The server itself has no direct display or input methods attached to it. But most importantly, it has much more storage, memory and compute capacity than your laptop will ever have. However, you still need a local device (laptop, workstation, mobile phone or tablet) to interact with this remote machine.
When one server is not enough
If the computational task or analysis to complete is daunting for a single server, larger agglomerations of servers are used. These go by the name of clusters or supercomputers.
The methodology of providing the input data, communicating options and flags as well as retrieving the results is quite different to using a plain laptop. Moreover, using a GUI style interface is often discarded in favor of using the command line. This imposes a double paradigm shift for prospect users:
- they work with the command line (not a GUI style user interface)
- they work with a distributed set of computers (called nodes)
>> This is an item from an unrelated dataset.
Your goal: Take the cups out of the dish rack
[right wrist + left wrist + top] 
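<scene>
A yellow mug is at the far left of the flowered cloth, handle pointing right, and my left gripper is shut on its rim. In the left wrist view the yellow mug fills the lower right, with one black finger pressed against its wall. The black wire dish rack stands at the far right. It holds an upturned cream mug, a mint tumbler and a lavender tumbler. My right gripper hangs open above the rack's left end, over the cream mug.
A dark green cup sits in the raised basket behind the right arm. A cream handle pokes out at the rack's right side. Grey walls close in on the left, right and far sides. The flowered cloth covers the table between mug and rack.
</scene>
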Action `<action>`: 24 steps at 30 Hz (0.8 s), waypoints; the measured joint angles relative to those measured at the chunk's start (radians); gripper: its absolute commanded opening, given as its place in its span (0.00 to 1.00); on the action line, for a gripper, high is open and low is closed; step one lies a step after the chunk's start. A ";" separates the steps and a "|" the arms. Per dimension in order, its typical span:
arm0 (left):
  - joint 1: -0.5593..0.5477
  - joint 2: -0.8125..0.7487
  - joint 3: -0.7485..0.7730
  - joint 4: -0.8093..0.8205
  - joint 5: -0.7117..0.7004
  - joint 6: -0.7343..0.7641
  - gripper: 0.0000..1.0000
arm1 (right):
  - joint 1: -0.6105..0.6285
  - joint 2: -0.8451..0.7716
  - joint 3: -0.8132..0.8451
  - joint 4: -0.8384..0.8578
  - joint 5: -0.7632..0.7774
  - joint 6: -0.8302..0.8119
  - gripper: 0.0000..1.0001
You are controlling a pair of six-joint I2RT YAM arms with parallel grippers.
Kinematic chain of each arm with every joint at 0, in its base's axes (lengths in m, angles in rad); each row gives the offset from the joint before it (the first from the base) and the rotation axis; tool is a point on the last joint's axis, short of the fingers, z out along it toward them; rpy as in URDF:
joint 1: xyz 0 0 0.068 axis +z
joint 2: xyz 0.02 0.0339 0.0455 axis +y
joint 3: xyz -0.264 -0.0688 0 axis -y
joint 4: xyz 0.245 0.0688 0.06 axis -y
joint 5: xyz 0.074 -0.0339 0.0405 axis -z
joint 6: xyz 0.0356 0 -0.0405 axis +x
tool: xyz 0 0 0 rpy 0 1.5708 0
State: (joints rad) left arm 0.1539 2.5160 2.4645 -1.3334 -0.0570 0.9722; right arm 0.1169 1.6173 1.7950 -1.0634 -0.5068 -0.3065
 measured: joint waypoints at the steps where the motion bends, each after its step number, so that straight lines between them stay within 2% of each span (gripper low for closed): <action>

I’ve never used a server, have I?
Take a minute and think about which of your daily interactions with a computer may require a remote server or cluster of servers to provide you with results.
Key Points
High Performance Computing (HPC) typically involves connecting to very large computing systems elsewhere in the world.
These other systems can be used to do work that would either be impossible or much slower on smaller systems.
The standard method of interacting with such systems is via a command line interface called bash which runs on the remote server.
You first have to log in to your personal user account on the server.